▶ _TASK GOAL_: Below are entries. Pull out all lines containing "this".

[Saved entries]
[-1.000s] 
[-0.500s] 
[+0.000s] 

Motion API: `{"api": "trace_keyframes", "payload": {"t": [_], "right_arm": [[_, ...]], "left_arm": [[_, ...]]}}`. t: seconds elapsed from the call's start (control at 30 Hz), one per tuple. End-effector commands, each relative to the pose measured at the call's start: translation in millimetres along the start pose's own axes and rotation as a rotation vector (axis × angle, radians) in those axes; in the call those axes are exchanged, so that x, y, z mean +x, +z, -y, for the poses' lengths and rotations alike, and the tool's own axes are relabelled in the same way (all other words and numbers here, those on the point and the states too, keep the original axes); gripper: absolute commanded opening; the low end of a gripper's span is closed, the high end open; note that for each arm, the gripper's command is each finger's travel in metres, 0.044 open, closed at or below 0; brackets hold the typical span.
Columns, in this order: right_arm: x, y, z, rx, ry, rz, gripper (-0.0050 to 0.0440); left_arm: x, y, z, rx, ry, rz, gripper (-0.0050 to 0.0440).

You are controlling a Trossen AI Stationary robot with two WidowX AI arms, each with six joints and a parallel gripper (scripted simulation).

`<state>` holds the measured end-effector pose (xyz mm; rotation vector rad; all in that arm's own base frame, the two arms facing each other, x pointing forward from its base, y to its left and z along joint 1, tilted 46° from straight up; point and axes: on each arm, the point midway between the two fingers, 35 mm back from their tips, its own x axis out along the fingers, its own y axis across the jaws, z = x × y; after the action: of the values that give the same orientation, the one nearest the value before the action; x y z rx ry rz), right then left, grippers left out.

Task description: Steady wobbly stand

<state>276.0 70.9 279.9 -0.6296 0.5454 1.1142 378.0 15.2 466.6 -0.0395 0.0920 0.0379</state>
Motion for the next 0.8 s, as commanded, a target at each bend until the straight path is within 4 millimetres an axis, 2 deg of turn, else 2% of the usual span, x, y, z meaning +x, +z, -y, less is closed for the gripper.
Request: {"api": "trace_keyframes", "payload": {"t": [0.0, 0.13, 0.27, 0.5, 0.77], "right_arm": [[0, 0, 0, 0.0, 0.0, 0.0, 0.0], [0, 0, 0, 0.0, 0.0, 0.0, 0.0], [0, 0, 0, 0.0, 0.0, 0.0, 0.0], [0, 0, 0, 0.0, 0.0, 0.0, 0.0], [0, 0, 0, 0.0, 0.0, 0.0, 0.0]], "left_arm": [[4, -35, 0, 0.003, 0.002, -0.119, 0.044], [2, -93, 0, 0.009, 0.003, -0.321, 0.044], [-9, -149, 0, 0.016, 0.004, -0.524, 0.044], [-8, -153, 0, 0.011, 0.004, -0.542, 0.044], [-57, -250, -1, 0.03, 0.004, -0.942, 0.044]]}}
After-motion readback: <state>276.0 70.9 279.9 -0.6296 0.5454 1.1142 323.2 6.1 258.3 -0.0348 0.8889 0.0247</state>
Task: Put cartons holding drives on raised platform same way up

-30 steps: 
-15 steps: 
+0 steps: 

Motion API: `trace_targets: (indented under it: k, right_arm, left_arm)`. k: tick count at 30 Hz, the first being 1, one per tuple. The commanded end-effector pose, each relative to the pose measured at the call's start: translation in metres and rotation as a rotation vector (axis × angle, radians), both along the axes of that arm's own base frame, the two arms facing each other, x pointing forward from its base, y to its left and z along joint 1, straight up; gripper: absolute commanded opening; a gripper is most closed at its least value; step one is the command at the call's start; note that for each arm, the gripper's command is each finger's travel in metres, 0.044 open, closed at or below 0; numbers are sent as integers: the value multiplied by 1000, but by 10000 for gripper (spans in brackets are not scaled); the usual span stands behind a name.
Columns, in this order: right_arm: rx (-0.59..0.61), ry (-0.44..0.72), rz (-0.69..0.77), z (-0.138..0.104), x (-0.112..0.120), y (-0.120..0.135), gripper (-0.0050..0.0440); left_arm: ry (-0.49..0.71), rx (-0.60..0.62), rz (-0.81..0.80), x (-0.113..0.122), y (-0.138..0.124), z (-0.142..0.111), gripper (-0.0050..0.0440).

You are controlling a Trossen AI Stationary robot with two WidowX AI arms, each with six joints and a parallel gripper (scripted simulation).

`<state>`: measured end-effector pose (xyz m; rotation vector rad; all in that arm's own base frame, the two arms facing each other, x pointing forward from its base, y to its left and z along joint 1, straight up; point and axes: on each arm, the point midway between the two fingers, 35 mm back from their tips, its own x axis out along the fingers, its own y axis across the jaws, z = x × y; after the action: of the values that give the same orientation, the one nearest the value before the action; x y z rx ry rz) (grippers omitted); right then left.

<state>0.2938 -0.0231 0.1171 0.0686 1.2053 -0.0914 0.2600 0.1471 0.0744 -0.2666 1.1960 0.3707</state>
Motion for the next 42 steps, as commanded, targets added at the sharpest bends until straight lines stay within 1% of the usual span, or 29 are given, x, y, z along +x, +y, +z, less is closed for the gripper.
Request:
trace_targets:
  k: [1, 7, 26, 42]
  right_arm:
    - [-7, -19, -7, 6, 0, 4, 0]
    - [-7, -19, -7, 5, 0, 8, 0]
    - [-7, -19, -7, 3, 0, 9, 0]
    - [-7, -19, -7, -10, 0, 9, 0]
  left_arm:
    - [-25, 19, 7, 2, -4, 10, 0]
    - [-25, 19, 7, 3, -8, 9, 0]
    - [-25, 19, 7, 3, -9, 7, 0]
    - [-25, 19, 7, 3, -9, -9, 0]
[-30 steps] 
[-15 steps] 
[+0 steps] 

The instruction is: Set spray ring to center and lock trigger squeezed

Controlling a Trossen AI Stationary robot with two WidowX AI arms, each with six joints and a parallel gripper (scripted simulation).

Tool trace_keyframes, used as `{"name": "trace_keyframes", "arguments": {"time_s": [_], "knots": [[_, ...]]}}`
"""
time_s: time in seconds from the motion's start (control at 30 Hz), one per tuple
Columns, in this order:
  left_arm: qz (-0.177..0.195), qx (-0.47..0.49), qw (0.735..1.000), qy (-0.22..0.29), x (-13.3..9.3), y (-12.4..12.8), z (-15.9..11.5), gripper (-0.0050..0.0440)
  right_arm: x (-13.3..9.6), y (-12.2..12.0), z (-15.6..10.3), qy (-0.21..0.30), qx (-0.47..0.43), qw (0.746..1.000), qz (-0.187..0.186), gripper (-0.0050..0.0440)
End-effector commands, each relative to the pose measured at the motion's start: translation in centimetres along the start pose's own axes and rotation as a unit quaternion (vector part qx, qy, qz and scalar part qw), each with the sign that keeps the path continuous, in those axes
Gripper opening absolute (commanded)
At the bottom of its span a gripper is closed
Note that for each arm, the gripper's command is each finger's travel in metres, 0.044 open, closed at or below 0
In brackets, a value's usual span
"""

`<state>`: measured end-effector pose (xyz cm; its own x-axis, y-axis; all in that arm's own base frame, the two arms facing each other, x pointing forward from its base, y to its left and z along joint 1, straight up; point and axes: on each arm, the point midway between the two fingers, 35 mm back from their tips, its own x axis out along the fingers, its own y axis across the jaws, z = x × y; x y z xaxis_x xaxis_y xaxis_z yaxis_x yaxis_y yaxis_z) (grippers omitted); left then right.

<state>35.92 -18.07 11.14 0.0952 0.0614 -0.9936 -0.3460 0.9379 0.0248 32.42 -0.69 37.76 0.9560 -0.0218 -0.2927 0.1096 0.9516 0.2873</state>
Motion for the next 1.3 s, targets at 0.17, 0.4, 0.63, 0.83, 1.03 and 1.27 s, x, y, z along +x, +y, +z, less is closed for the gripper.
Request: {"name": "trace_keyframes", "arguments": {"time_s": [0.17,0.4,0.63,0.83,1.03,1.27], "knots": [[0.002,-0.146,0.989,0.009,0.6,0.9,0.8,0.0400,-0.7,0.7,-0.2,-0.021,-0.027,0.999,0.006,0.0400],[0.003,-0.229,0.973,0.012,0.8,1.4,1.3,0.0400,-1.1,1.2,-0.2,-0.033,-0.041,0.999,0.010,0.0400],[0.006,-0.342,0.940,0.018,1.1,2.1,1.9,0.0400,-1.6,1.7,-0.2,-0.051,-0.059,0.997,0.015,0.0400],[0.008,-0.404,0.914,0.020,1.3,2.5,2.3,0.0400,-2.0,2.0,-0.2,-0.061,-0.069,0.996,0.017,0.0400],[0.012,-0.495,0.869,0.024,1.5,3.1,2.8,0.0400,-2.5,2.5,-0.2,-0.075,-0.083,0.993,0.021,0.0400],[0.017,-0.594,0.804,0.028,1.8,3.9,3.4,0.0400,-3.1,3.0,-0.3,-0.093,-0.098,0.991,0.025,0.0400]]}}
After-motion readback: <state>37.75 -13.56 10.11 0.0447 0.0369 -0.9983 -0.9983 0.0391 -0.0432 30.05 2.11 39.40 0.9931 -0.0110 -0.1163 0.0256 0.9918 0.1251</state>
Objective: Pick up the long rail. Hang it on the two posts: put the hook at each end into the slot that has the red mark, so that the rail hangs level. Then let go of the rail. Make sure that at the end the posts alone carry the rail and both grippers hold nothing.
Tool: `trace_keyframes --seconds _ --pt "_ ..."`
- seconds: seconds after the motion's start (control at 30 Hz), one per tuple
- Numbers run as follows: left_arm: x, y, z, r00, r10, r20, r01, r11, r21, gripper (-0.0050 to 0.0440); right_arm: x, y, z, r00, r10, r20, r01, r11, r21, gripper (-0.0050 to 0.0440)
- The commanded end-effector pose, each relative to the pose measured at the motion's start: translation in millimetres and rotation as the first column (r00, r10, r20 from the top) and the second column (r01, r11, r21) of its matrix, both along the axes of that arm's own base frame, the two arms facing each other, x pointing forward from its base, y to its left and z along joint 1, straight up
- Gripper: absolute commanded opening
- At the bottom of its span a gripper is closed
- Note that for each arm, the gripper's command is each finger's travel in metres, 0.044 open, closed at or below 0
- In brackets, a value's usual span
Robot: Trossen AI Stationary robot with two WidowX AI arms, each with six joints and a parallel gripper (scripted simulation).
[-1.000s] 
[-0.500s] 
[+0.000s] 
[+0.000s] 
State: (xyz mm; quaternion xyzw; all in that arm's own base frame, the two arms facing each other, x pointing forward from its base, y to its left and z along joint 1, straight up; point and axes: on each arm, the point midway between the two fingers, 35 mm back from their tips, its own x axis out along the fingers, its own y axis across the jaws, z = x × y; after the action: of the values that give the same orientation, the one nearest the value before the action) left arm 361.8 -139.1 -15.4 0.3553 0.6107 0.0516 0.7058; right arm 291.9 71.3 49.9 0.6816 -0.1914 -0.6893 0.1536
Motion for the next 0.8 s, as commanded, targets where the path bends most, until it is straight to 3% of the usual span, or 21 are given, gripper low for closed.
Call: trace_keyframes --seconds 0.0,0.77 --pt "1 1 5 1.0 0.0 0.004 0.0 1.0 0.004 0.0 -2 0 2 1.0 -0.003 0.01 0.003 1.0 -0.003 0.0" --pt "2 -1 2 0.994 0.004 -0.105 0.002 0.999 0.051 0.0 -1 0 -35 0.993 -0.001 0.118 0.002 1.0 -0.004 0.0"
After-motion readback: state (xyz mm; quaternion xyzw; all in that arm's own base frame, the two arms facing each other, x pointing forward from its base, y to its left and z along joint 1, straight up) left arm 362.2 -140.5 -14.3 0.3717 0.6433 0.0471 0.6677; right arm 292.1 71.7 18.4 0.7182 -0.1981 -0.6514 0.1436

▶ _SOLUTION TO THE PROBLEM_:
Columns, in this order: right_arm: x, y, z, rx, ry, rz, gripper (-0.0050 to 0.0440); left_arm: x, y, z, rx, ry, rz, gripper (-0.0050 to 0.0440).
Columns, in this order: right_arm: rx (-0.59..0.61), ry (-0.44..0.72), rz (-0.69..0.77), z (-0.138..0.104), x (-0.112..0.120), y (-0.120..0.135), gripper (-0.0050..0.0440); left_arm: ry (-0.49..0.71), rx (-0.60..0.62), rz (-0.81..0.80), x (-0.113..0.122), y (-0.138..0.124), z (-0.142..0.111), gripper (-0.0050..0.0440).
Columns, in this order:

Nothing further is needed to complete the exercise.